Yes, Java 1.8 and C++11 have are just catching up with things that C# had years ago (and Lisp had decades ago). I wasn't happy about joining a mostly-C++ team, but C++11 makes it almost tolerable, and I figured I could put up with it while learning everything else that's going on here.

And yes, functional programming is encouraged at Google whenever it's convenient. OO is ubiquitous. Map-reduce is ubiquitous, although being gradually deprecated in favor of higher-level approaches that treat map-reduce as a building block. (I wrote a quick little throwaway map-reduce today that I ran on 10000 mappers and 1000 reducers.)

As for age distribution, I'm 51, as is my manager. His manager, I think, is in his forties. His manager, I think, is in his sixties. Other members of my team are distributed evenly among twenties, thirties, and forties.

Re: one Googler's view

Date: 2015-04-30 03:14 pm (UTC)
From: [identity profile] goldsquare.livejournal.com
You make me want to interview with Google again. :-)

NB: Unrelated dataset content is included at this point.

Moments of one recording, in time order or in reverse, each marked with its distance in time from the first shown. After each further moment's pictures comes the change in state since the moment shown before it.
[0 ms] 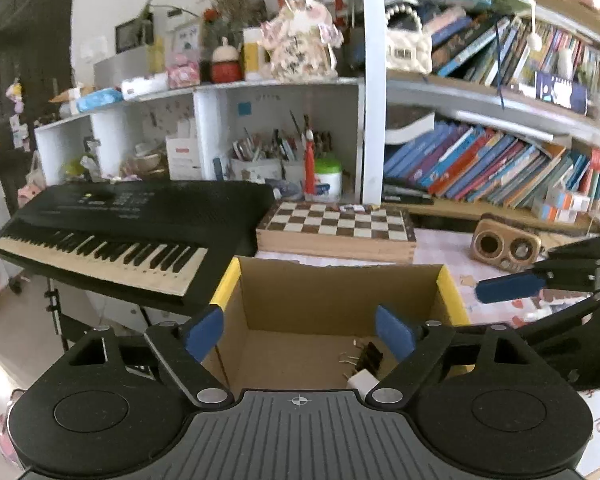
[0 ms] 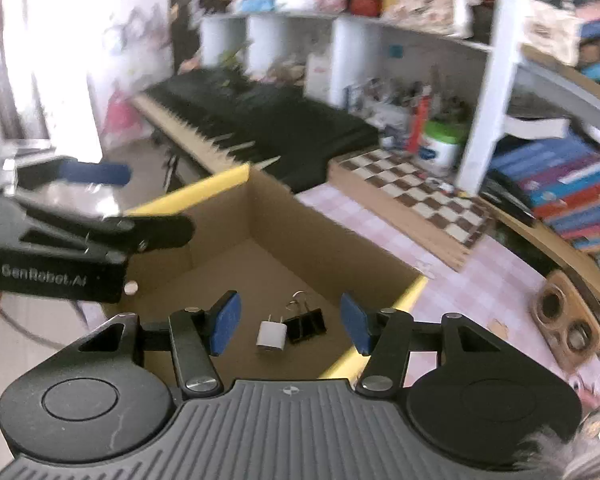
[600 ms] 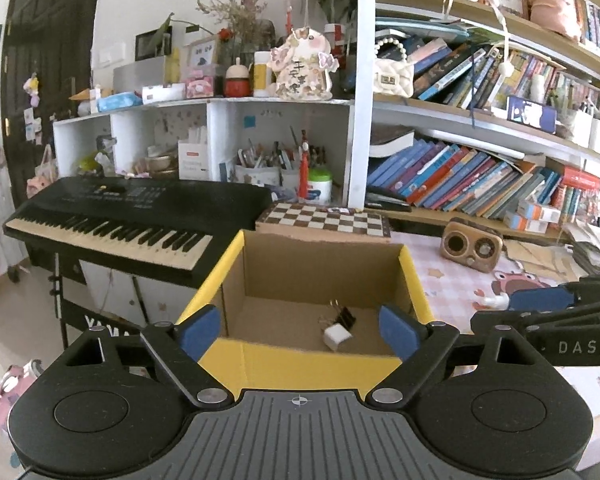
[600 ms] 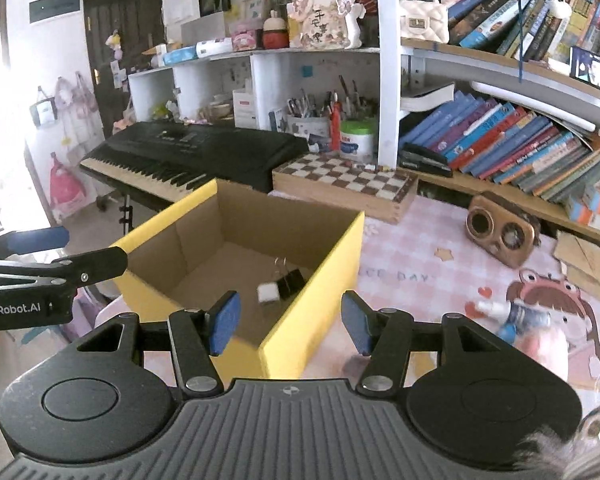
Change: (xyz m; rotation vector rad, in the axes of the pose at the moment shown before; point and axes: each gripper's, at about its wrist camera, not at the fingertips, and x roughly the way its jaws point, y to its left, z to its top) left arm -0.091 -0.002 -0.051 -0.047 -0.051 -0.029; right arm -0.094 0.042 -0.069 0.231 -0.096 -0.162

(I never congratulated you properly on your choice to move to Google full time: I hope it remains rewarding and worthwhile.)

Re: one Googler's view

Date: 2015-05-01 11:08 am (UTC)
From: [identity profile] crschmidt.livejournal.com
The real problem here is not the languages that he was interviewing with, which are the 'right' ones for Google, but that he *just doesn't seem like a very skilled programmer*.

"He had a master certification in Java and C++, and boasted of scoring "higher than 96% of all previous test takers" for the Java certification and being in the 89th percentile for the C++ test."

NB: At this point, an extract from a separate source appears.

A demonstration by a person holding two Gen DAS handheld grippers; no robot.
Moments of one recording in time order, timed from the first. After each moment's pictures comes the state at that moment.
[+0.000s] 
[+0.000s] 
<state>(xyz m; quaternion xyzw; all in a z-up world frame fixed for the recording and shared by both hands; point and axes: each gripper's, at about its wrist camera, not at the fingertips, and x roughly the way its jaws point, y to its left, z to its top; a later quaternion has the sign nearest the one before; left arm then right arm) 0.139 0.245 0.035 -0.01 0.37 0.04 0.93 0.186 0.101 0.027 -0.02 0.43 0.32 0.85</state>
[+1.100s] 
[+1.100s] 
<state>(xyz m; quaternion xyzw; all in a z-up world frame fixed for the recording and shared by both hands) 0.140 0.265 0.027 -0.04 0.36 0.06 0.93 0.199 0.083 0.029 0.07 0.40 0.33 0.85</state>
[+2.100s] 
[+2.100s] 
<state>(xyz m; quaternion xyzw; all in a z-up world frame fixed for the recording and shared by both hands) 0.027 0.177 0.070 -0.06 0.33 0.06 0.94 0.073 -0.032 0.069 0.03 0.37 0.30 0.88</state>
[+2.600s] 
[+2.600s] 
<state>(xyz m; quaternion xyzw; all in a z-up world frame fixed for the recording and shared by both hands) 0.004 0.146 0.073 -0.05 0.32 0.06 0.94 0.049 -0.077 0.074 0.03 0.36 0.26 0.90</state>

If you are boasting about your performance on the *certification test* for a programming language, you're probably emphasizing the wrong thing.

Reading through his resume, I would probably pass on it, not because of his age, but because of a whole bunch of red flags that seem to say "decent gruntwork programmer, not skilled engineer". His primary position for the past 17 years has been at the same company, and in his description he includes "Data is then sorted and massaged using the Java Tree Classes, Java Hash Tables, and other J2EE/Java 5.0 Collection Classes" -- when you're using terms of art describing such low level functionality as part of your primary role, it likely means that you're not doing anything particularly exciting.

When I was part of hiring at Nokia, I would have skimmed this and put it in the "Nope" pile; and it would have had nothing to do with his age.

(no subject)

Date: 2015-05-05 01:19 am (UTC)
From: [identity profile] fredrickegerman.livejournal.com
I'll say that tech in general, and the Silicon Valley startup scene in particular, tend to be ageist. Often in eye-tearingly blatant fashion – look at the language some startups use to recruit new employees. "Culture fit" benders in San Francisco bars and other brogrammer nonsense exclude basically anyone who isn't young and male.

Large companies are aggressive about stamping this sort of behavior out wherever they see it, if nothing else because getting sued when you have deep pockets is a huge waste of resources. I'm sure pockets of it have existed at Google, because any organization of sufficient size contains assholes, and our training specifically calls out joking references to colleagues' ages as Not OK Even At The Offsite Dinner. I'd be much more shocked about seeing it in hiring given the way the hiring process works internally – there's a ton of peer review.